** RECORDS FOR THE TASK follows **
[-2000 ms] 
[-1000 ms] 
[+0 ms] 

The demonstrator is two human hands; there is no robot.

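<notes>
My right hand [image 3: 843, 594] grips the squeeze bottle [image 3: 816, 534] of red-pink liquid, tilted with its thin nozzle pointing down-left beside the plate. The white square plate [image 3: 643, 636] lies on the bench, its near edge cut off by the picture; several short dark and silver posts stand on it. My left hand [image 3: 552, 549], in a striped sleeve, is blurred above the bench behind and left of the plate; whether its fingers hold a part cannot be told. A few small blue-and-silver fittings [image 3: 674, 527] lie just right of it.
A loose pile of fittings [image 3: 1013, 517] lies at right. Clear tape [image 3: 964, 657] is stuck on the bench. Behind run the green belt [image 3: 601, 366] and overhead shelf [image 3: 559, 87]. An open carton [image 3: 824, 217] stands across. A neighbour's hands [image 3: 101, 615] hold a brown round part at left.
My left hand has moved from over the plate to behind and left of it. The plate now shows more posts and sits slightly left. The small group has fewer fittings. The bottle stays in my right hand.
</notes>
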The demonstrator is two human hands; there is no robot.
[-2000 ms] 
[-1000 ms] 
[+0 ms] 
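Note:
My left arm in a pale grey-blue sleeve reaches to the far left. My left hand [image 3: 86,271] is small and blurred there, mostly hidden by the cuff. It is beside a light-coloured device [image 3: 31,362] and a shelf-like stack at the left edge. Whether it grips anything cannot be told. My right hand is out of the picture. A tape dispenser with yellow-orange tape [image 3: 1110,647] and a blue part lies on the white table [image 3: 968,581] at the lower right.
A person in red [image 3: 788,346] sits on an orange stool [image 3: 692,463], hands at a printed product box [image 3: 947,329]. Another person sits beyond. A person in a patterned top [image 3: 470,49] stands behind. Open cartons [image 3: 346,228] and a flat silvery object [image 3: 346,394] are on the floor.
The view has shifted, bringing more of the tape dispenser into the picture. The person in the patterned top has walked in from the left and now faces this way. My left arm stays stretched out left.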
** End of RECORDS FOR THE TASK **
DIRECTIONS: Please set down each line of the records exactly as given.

REPLY:
[-2000 ms] 
[-1000 ms] 
[+0 ms] 

The demonstrator is two human hands; there is no robot.

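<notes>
My right hand [image 3: 843, 594] grips the squeeze bottle [image 3: 816, 534] of red-pink liquid, tilted with its thin nozzle pointing down-left beside the plate. The white square plate [image 3: 643, 636] lies on the bench, its near edge cut off by the picture; several short dark and silver posts stand on it. My left hand [image 3: 552, 549], in a striped sleeve, is blurred above the bench behind and left of the plate; whether its fingers hold a part cannot be told. A few small blue-and-silver fittings [image 3: 674, 527] lie just right of it.
A loose pile of fittings [image 3: 1013, 517] lies at right. Clear tape [image 3: 964, 657] is stuck on the bench. Behind run the green belt [image 3: 601, 366] and overhead shelf [image 3: 559, 87]. An open carton [image 3: 824, 217] stands across. A neighbour's hands [image 3: 101, 615] hold a brown round part at left.
My left hand has moved from over the plate to behind and left of it. The plate now shows more posts and sits slightly left. The small group has fewer fittings. The bottle stays in my right hand.
</notes>
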The demonstrator is two human hands; there is no robot.
[-2000 ms] 
[-1000 ms] 
[+0 ms] 
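Note:
My left arm in a pale grey-blue sleeve reaches to the far left. My left hand [image 3: 86,271] is small and blurred there, mostly hidden by the cuff. It is beside a light-coloured device [image 3: 31,362] and a shelf-like stack at the left edge. Whether it grips anything cannot be told. My right hand is out of the picture. A tape dispenser with yellow-orange tape [image 3: 1110,647] and a blue part lies on the white table [image 3: 968,581] at the lower right.
A person in red [image 3: 788,346] sits on an orange stool [image 3: 692,463], hands at a printed product box [image 3: 947,329]. Another person sits beyond. A person in a patterned top [image 3: 470,49] stands behind. Open cartons [image 3: 346,228] and a flat silvery object [image 3: 346,394] are on the floor.
The view has shifted, bringing more of the tape dispenser into the picture. The person in the patterned top has walked in from the left and now faces this way. My left arm stays stretched out left.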

Here the work on this exercise is complete.